■ **The task**:
If a line in the data below holds the word "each", copy it.

----- The data

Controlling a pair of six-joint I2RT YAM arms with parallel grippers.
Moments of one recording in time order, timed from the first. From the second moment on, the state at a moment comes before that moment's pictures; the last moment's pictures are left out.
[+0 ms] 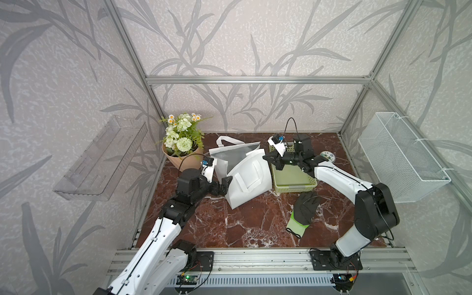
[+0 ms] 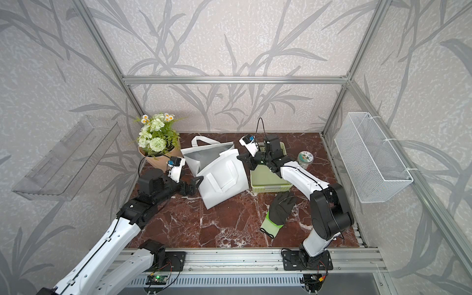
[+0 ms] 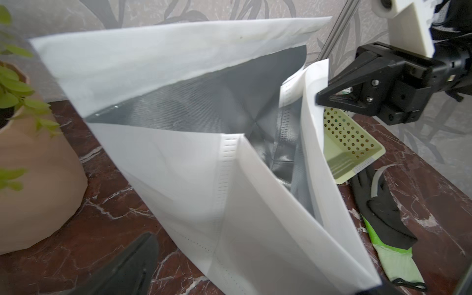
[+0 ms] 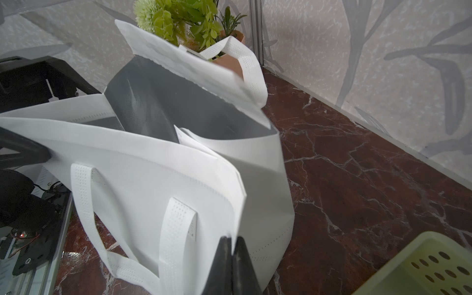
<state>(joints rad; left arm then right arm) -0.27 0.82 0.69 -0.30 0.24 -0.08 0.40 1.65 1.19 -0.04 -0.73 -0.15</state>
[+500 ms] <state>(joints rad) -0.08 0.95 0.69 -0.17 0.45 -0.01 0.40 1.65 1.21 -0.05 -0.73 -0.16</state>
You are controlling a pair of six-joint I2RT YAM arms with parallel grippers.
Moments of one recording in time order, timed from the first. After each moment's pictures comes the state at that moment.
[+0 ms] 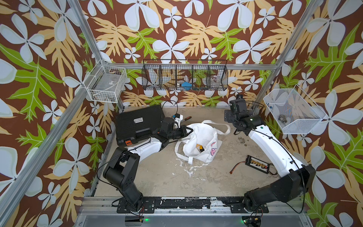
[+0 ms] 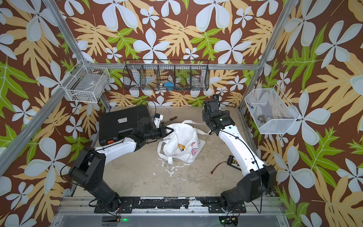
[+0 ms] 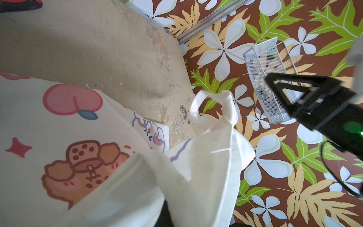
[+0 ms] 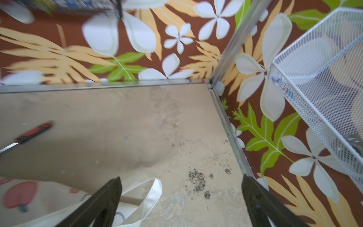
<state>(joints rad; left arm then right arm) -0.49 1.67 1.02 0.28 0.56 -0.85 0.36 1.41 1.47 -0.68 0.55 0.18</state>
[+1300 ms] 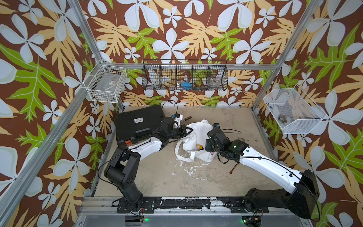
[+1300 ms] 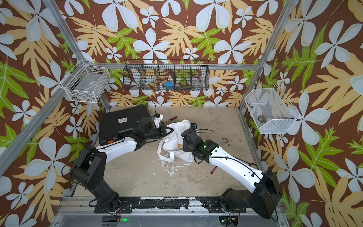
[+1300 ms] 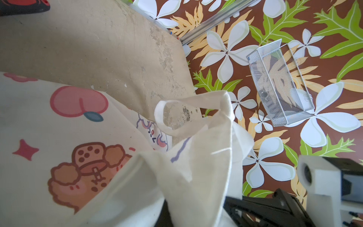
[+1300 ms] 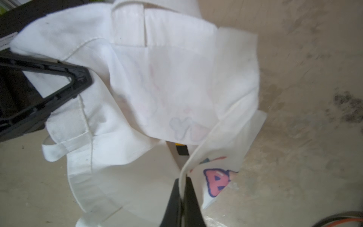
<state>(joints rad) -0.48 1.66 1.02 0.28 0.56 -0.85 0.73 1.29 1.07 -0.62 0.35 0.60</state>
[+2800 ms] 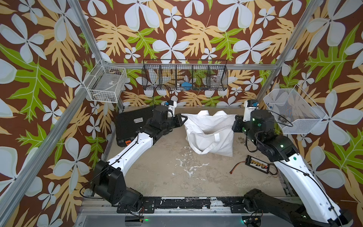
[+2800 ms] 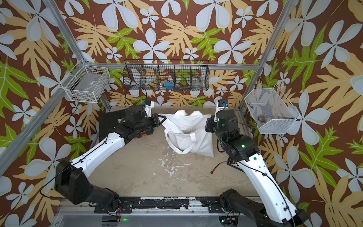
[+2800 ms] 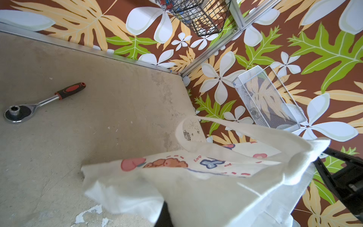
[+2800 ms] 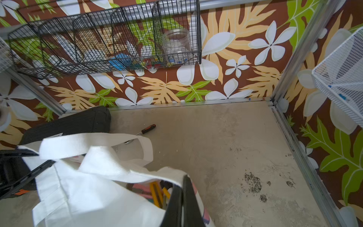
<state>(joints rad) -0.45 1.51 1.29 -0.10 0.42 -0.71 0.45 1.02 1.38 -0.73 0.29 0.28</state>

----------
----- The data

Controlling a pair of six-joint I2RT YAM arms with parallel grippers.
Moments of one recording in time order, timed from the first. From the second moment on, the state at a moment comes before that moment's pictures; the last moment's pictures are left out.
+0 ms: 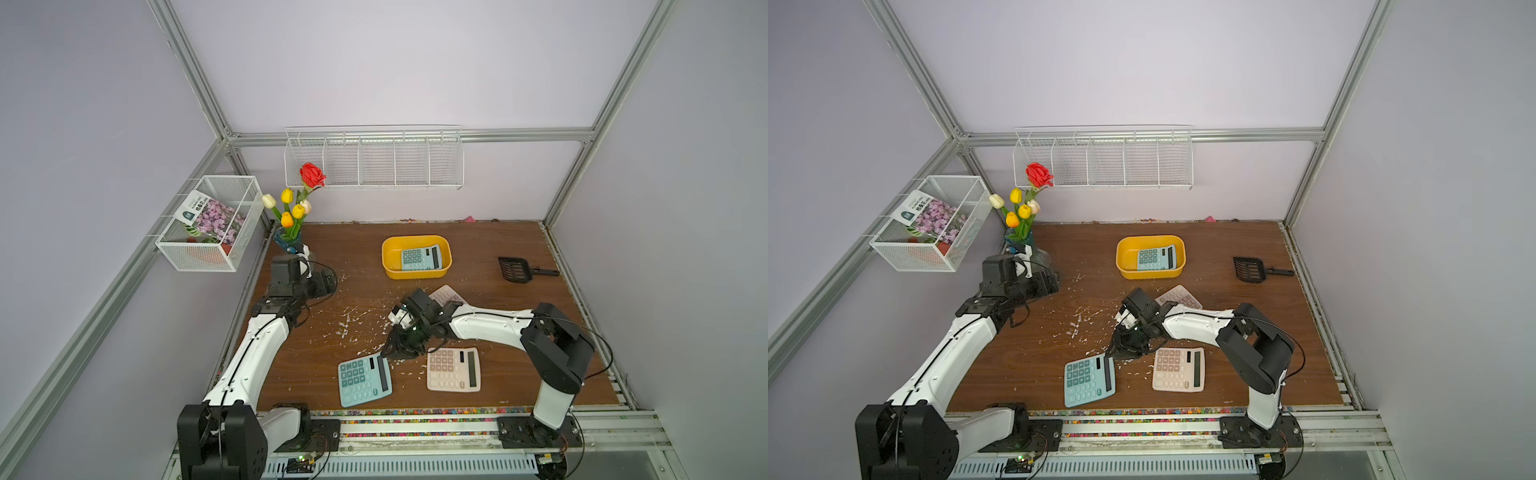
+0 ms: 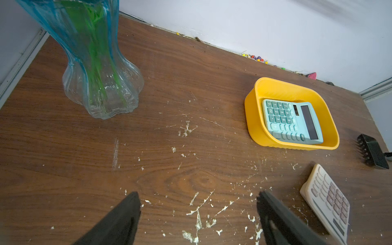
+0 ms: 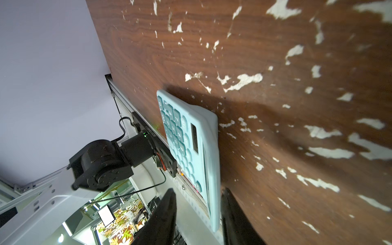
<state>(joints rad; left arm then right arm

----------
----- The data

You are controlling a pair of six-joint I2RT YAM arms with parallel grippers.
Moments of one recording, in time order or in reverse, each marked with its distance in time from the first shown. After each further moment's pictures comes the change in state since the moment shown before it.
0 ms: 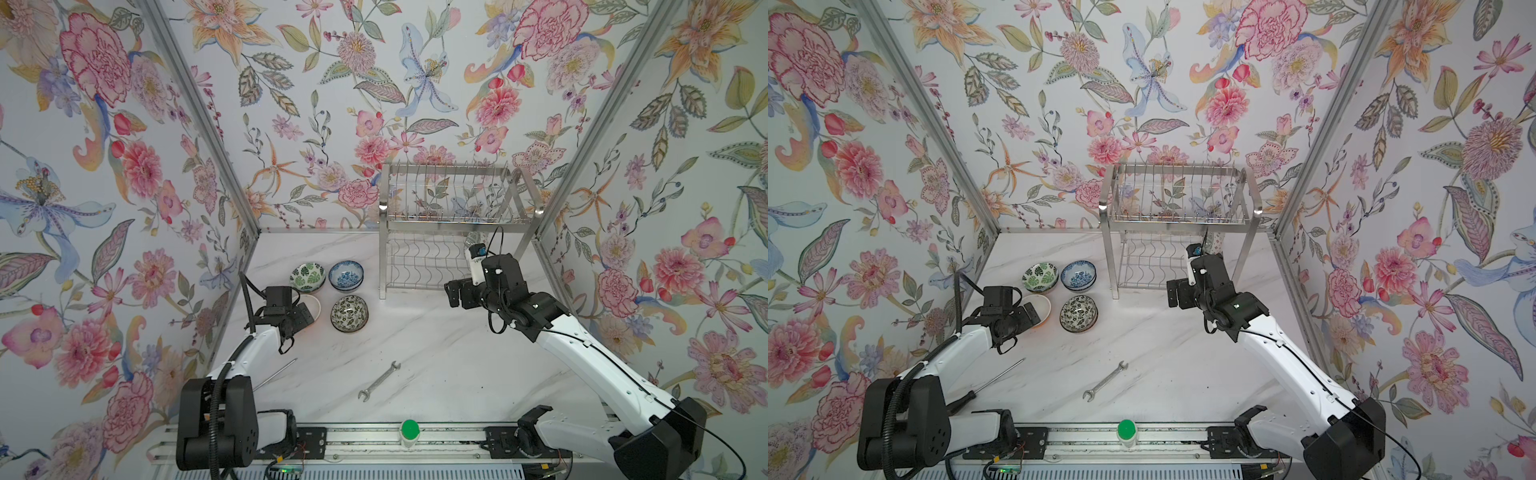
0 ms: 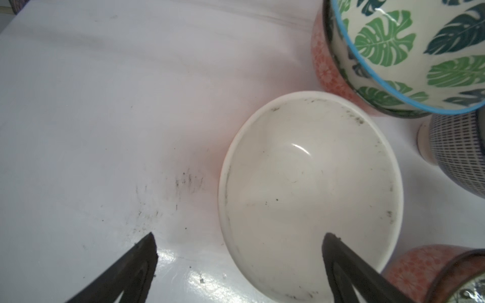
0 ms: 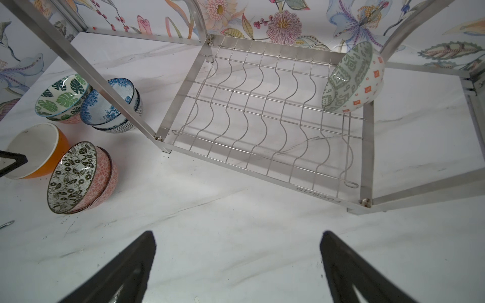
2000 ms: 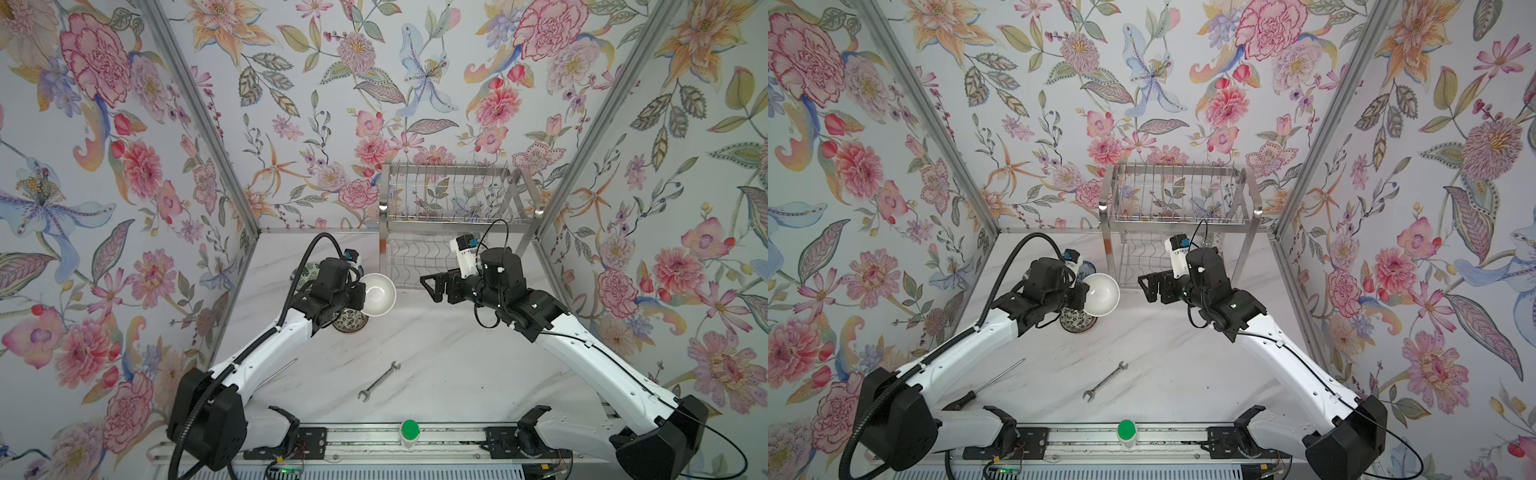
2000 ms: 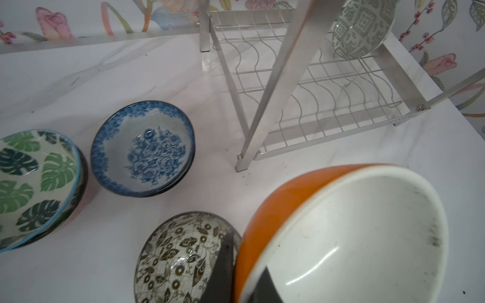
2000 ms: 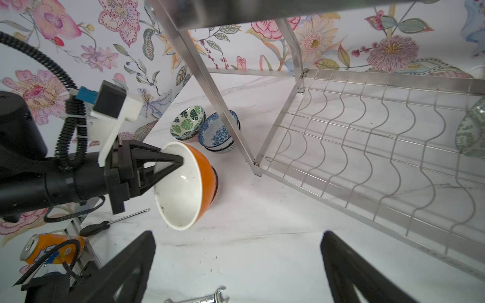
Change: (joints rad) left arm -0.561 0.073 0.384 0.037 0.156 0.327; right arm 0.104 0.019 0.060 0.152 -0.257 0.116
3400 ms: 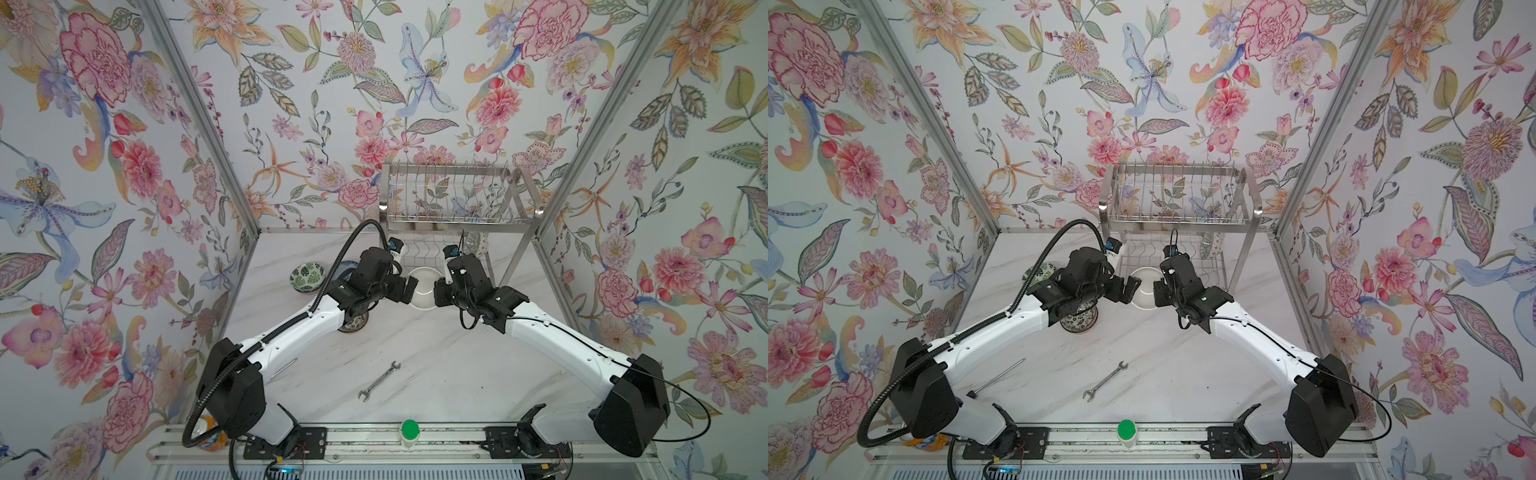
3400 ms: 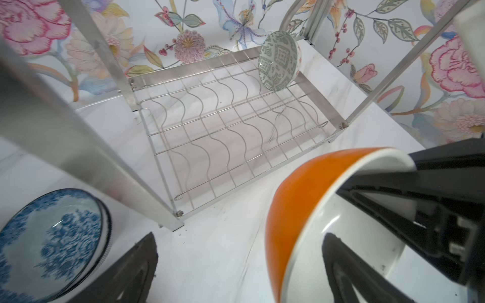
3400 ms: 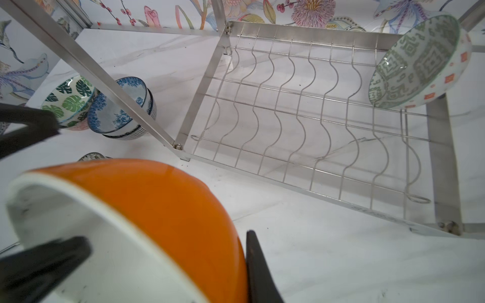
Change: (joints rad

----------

■ **Answer box**:
Moments of one recording in time order, timed from the first. After each moment's pictures comes the state at that moment.
Moments of one recording, in time order or in reverse, each marked with its distance in time from the first shown. After each further moment's pictures comes the change in state since the moment shown before it.

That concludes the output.